## YOUR OBJECTIVE
Whenever a line below includes the string "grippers", show it.

## DATASET
........
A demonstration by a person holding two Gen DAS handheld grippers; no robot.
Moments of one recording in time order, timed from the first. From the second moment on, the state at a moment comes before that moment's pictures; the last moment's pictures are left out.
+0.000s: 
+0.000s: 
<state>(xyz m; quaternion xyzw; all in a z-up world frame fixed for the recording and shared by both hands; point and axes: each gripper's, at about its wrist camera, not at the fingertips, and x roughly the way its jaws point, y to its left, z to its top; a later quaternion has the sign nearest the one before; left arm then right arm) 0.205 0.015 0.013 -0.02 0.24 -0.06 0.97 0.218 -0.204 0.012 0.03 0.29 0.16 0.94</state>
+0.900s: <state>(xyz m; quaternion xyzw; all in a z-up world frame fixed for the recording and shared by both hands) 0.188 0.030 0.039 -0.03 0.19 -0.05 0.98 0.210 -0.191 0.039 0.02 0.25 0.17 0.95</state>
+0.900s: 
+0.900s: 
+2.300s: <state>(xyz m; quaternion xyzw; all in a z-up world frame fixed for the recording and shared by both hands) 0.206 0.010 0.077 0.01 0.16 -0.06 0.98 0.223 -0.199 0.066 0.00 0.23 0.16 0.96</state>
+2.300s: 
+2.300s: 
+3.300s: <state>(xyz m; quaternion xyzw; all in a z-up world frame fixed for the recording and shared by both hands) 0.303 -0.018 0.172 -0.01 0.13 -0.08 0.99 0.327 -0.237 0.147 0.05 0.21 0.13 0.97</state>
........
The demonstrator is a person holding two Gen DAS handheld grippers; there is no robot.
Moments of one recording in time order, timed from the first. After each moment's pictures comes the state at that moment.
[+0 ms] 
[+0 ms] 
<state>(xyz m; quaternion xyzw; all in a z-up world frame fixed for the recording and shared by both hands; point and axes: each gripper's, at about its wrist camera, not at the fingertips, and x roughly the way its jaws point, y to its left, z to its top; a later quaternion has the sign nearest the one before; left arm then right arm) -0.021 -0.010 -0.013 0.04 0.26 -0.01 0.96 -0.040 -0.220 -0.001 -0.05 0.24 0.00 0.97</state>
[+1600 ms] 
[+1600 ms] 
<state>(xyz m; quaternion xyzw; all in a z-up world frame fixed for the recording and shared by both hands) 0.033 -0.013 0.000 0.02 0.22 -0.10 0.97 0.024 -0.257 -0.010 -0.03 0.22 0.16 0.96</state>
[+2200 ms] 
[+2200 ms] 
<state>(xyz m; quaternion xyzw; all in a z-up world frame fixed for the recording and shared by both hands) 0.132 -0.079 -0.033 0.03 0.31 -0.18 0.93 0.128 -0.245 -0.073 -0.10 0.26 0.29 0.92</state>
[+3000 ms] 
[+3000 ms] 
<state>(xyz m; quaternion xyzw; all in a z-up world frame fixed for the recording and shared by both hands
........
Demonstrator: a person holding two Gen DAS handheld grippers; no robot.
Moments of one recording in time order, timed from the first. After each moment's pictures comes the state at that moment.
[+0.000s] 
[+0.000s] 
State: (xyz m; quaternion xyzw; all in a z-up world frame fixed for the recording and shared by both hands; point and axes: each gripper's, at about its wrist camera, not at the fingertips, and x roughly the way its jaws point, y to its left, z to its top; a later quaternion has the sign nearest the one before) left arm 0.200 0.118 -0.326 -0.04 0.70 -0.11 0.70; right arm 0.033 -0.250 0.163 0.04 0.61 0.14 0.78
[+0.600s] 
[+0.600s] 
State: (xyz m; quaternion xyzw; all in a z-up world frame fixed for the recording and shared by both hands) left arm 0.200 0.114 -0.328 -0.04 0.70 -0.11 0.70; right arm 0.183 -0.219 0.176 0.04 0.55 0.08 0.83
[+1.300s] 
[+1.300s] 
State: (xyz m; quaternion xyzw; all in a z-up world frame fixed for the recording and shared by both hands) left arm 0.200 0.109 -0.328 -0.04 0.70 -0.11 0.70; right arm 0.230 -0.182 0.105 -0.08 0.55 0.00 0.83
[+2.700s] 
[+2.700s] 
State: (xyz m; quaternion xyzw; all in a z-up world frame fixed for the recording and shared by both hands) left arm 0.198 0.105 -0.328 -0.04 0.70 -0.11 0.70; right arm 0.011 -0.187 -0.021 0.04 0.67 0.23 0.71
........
## REPLY
A demonstration by a person holding two Gen DAS handheld grippers; no robot.
The demonstrator is a person holding two Gen DAS handheld grippers; there is no robot.
Demonstrator: a person holding two Gen DAS handheld grippers; no robot.

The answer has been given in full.